While GPS trackers have been utilizing 2G and later 3G to transport this data, with the sunset of these technologies, it is important to utilize future-proof M2M and IoT-focused communication technologies like LTE CAT-1 and LTE-M.

Managed cloud-based telematics platform

Over the twenty-five years of GPS, several telematics platforms have appeared in the market. These platforms ingest and display data from telematics devices. As such, the easiest and fastest way to build a telematics solution is to integrate a quality device, a managed platform, and a connectivity partner. That said, for some use cases and go-to-market strategies, this might not be a viable solution – due to the lack of customization or a matching business model.

 

When selecting or building a telematics application, there are several best practices to ensure that the platform is highly available, can be operated efficiently, and extended with future technology:

• Utilizing a middleware platform that ingests and transforms the data in a unified way and then delivers the data via API – making sure new devices can be easily integrated
• Utilizing a globally distributed cloud platform and managed cloud services provides higher availability, relieves R&D with managing IT infrastructure, and provides lower latency while keeping the data local
• Integration of a device management platform to allow for secure over-the-air updates of the device firmware
• For use cases that need better accuracy than 3m – the integration of assisted-GPS (A-GPS) data that provides 3-6cm accuracy

Key telematics application features

With the advances in use cases, telematics applications are continuously evolving with new functionality. While the customizable display, location analysis, and sensor data remain central, telematics solutions also need to address customer needs in terms of efficient operations and integrations such as:

• Public available APIs and pre-integrations of telematics data into fleet management, CRM, ERP, maintenance systems
• Integration of operational relevant data to show the health of the devices and system, e.g., from device management and connectivity provider
• Push alerts and notification for fast incident detection
• Inclusion of video telematics and drive behavior analysis
• Optimization calculations for routes and maintenance intervals
• Driver feedback

Connectivity provider evolution

In the early years of GPS solutions, data was not sent to a central location and there was hardware installed in the vehicle to capture the data locally. Only with the use of cellular networks for data transport to a remote location, telematics for real-time fleet management has been enabled. Today, cellular connectivity is one of the key availability and operational factors for a telematics solution.

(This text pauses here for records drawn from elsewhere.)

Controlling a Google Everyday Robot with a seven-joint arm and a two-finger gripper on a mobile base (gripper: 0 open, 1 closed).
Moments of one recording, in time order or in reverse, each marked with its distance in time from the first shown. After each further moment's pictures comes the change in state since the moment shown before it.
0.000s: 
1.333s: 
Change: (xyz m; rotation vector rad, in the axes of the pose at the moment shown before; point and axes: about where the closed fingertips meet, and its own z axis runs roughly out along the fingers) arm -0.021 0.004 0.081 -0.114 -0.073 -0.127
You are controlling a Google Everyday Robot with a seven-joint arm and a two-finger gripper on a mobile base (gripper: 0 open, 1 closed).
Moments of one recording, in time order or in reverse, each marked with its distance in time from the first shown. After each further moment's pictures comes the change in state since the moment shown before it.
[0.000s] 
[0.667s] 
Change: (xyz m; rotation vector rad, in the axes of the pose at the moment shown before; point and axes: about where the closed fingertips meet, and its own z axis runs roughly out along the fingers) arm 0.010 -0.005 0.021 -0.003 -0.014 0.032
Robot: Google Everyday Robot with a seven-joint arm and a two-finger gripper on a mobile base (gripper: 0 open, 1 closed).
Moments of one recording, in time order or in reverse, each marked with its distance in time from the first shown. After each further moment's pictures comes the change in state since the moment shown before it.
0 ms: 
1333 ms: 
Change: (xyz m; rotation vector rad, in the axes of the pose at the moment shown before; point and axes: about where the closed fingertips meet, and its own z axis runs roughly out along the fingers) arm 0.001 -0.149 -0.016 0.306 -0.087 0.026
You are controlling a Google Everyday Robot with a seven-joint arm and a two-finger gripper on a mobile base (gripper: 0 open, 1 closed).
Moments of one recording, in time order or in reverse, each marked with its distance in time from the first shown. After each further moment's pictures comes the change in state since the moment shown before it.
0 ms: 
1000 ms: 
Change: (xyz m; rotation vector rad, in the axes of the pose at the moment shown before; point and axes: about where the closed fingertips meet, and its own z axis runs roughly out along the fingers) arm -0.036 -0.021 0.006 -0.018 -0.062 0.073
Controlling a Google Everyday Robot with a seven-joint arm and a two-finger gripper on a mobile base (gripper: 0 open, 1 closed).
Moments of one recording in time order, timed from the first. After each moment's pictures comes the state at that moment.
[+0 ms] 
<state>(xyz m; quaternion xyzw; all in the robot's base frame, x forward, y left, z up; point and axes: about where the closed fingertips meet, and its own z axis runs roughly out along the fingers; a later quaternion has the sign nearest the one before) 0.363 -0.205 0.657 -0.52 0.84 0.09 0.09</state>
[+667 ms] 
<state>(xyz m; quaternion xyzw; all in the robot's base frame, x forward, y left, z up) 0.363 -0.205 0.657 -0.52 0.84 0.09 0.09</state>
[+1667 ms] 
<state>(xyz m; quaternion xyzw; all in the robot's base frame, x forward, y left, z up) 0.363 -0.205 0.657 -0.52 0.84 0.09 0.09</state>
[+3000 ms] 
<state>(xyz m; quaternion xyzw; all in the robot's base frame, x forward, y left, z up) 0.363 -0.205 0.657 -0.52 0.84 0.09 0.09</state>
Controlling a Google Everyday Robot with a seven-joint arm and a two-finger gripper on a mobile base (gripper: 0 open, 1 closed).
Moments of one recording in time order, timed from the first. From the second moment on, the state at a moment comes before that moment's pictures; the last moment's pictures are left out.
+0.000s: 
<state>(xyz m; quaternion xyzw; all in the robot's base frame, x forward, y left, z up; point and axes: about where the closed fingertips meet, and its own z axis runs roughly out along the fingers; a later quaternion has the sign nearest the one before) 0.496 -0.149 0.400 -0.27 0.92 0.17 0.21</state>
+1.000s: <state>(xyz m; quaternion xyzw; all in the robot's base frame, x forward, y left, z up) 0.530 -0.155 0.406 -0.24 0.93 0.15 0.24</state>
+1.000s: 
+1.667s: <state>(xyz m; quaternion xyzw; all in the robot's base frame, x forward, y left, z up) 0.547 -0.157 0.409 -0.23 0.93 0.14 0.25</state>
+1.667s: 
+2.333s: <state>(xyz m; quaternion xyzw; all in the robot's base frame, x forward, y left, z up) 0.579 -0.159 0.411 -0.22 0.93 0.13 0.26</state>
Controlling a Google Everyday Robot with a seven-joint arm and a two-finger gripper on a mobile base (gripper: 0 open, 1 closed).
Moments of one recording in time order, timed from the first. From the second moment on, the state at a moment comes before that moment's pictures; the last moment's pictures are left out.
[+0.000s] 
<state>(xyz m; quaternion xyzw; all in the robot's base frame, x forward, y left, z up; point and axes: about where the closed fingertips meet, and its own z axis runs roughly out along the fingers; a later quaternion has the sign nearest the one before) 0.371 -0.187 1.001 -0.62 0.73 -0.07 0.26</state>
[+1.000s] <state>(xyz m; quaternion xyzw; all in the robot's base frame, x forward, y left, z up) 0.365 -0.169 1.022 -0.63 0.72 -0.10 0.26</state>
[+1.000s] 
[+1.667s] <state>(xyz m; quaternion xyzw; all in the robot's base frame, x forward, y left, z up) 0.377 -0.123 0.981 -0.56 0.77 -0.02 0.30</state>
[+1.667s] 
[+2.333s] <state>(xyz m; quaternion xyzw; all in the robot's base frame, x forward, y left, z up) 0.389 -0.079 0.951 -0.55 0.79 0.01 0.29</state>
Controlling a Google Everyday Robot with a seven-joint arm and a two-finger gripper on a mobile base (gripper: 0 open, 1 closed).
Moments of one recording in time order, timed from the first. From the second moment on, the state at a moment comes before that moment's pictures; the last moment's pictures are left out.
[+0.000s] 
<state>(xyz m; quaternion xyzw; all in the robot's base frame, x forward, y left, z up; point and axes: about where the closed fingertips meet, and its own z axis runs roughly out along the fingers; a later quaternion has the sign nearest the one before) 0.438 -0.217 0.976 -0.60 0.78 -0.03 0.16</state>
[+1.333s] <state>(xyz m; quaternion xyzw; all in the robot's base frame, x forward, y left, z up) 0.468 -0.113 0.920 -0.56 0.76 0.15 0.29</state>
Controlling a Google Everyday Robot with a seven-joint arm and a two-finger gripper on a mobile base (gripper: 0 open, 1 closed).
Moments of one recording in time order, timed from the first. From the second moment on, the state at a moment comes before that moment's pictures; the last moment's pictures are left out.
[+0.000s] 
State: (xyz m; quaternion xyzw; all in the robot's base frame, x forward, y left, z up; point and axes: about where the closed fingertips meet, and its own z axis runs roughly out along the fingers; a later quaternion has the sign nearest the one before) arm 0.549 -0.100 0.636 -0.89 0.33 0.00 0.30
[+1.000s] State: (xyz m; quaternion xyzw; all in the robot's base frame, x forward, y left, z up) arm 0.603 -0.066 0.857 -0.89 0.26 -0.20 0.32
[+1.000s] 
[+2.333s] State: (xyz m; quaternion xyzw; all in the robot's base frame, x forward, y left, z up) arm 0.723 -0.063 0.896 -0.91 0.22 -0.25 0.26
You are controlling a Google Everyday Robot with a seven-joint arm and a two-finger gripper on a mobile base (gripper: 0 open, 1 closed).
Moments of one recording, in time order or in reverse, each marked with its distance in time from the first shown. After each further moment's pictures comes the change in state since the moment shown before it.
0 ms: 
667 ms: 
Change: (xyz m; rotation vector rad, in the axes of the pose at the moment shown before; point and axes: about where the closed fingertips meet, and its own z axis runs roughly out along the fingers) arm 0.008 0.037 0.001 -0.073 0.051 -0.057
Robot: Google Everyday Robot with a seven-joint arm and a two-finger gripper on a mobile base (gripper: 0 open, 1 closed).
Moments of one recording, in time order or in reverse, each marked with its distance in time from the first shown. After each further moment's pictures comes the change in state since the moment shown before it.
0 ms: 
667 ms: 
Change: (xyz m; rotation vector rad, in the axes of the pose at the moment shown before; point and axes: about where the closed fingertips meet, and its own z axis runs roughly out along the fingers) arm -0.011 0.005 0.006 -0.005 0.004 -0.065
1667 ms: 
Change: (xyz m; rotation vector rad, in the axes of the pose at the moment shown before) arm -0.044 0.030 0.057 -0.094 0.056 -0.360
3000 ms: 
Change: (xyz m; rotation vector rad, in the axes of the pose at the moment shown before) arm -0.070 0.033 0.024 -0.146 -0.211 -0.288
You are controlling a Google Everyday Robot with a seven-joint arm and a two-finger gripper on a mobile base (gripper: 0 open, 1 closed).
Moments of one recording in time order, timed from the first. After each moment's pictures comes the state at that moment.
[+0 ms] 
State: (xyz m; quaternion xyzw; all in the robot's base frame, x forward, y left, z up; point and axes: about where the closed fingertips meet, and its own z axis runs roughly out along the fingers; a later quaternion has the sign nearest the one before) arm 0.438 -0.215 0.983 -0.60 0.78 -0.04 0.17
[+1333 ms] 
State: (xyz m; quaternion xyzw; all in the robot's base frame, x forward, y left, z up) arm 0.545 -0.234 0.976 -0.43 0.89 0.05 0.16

In the early 2000s, traditional operators were deploying and monetizing 3G and 4G for consumer devices and smartphones, often not catering to telematics solutions that only needed limited data, coverage in rural areas, and operated across borders. In the 2010s, new virtual network operators began focusing on IoT. They bought large volumes of data from an operator and sold them with low-data IoT tailored price models, frequently allowing access to multiple networks in a roaming scenario.

Only in the Mid 2010s, cellular providers with a communication platform for IoT arise that not only had the right commercial model for telematics – but also opened the telecommunication world for telematics providers. Those platforms provide an additional layer of transparency, control, and security – no matter where the device is located. With automatic operator switching, easy network troubleshooting in case of failures, global integrations into telematics platform, and automatic device provisioning via SMS, telematics solution providers can be more efficient in operations.

Summary

The telematics industry is changing – even after 25 years, there are new technologies that enable more use cases. At the same time, intense competition has led to price decrease, and solution providers need to find differentiation in the market and drive down operational costs. Handling thousands of devices demands platforms that are adaptable and easy to integrate, so business processes can be automated across the components.